= PROMPT =
Please transcribe the data that follows without the pictures, keeping every word the same.

= MATERIAL PROVIDED =
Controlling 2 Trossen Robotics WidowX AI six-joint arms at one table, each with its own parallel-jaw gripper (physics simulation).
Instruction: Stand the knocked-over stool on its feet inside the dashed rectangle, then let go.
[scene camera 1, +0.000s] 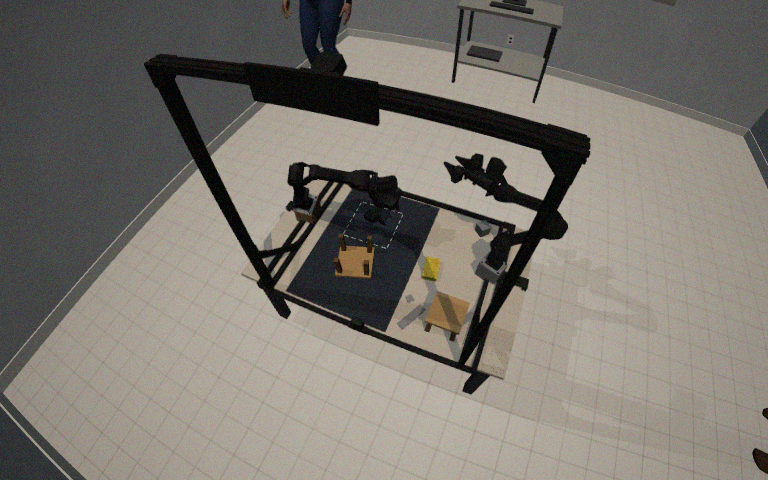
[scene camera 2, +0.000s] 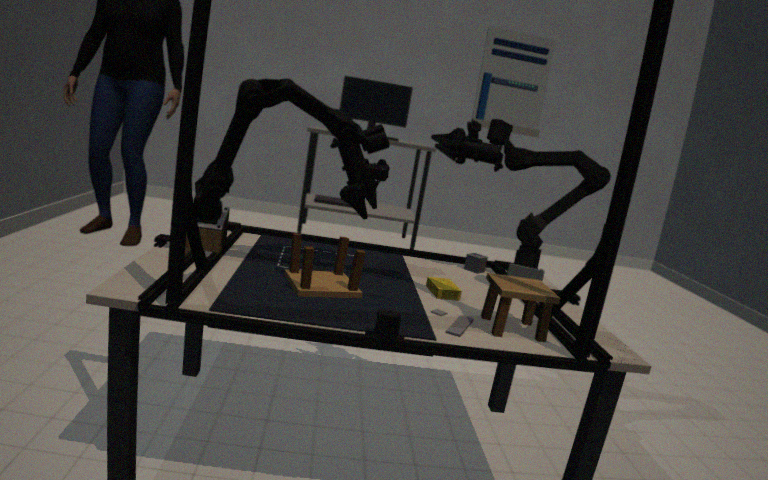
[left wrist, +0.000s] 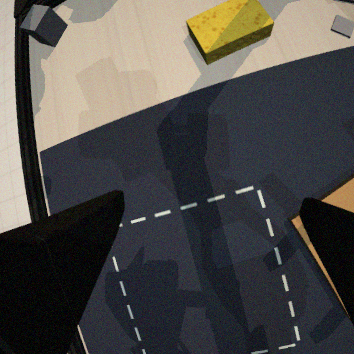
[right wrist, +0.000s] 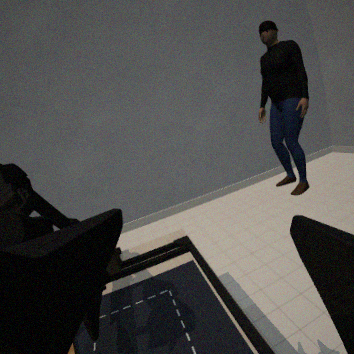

= WRITTEN RESPONSE =
Controlling 2 Trossen Robotics WidowX AI six-joint arms at one table, each with its own parallel-jaw gripper (physics simulation).
Instruction: Stand the knocked-over stool on its feet inside the dashed rectangle, then let go.
[scene camera 1, +0.000s] 
[scene camera 2, +0.000s] 
[left wrist, +0.000s] 
[right wrist, +0.000s] 

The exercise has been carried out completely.